* Work instruction *
Return only those lines of the listing that hold the word "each".
+++ Stored data +++
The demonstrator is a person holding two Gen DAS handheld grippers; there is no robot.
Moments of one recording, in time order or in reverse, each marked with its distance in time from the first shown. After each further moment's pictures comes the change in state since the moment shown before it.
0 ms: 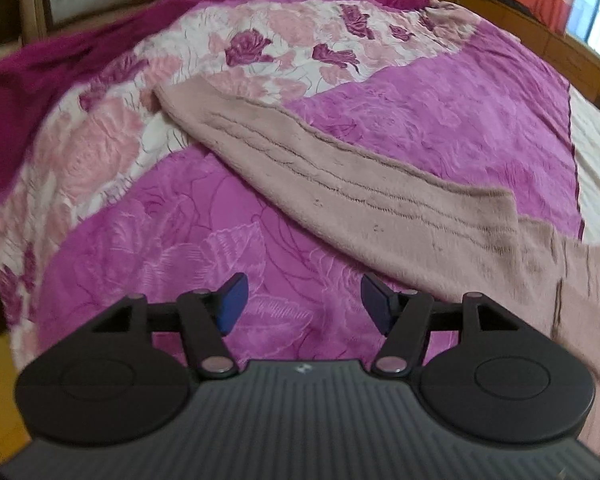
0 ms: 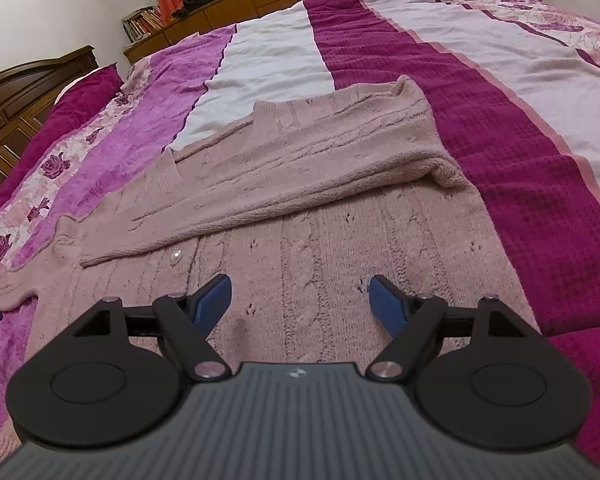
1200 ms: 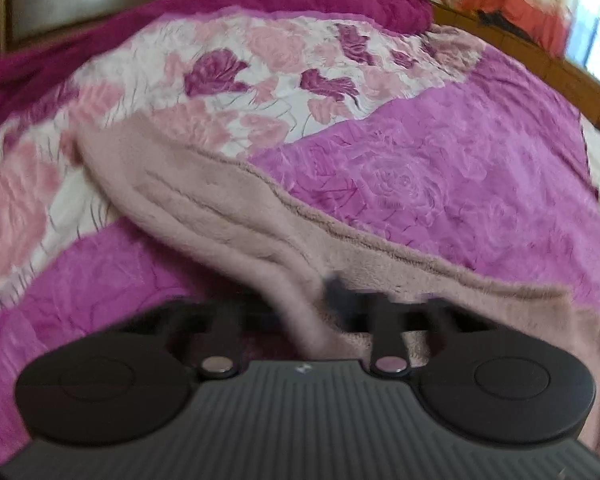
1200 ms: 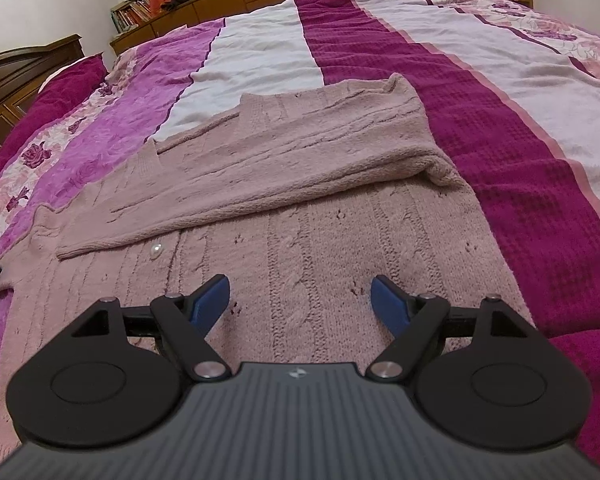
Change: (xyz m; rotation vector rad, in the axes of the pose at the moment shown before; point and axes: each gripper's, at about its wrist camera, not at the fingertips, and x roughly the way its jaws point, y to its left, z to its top) left arm 0.096 -0.015 0.055 0.029 -0.110 -0.023; right arm 0.012 0.003 -0.002 -0.032 0.004 -0.066
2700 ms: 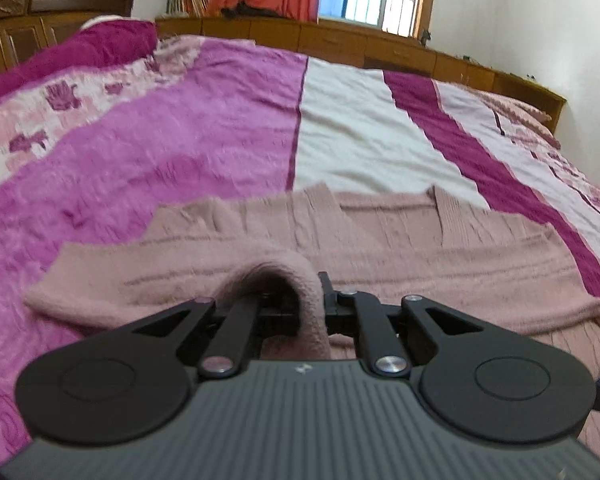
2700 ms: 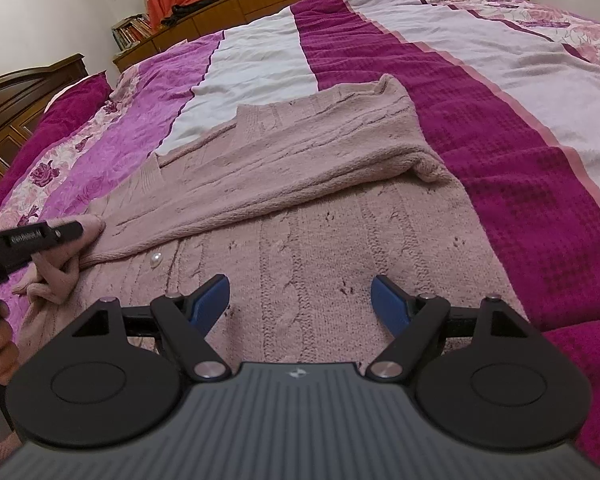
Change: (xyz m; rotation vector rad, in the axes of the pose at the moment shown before) left arm -0.126 -0.187 -0.130 0.422 -0.053 -0.537; right arm -0.005 -0.016 -0.005 0.049 -0.028 0.044
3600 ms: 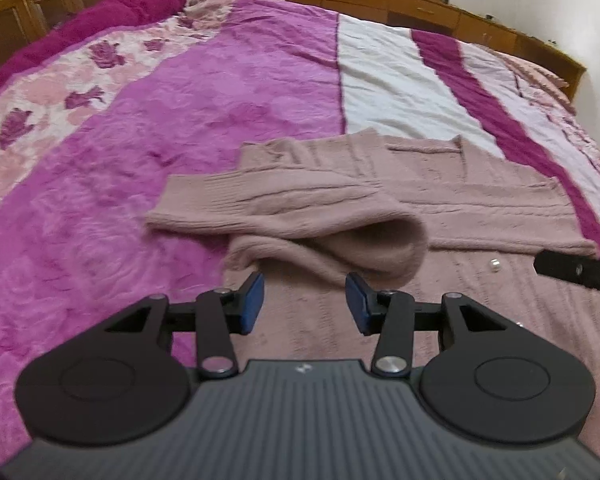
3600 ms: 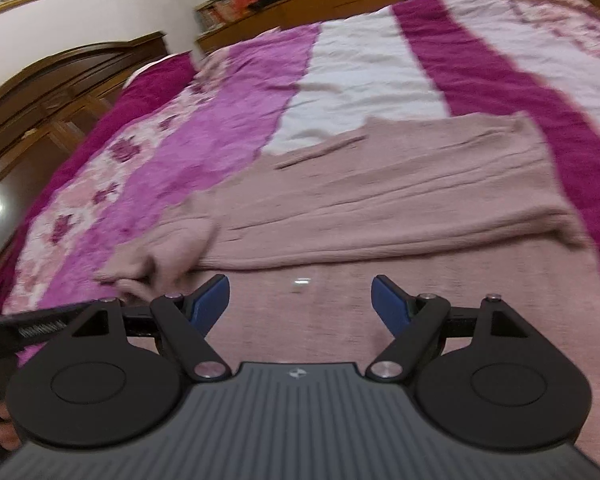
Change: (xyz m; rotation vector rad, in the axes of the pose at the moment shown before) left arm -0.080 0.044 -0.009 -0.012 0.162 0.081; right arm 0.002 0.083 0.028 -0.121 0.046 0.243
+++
* Result below *
Moments of one recording, in time order or in reverse, each marked with its distance in time from the first shown. After each further moment's pictures comes the change in state since the moment shown before it.
Change: (xyz m; rotation vector rad, in the axes of the pose at the moment shown before; point and axes: each gripper's, at about its wrist camera, not at the fingertips, and x roughly the way its jaws point, y to its left, z to its top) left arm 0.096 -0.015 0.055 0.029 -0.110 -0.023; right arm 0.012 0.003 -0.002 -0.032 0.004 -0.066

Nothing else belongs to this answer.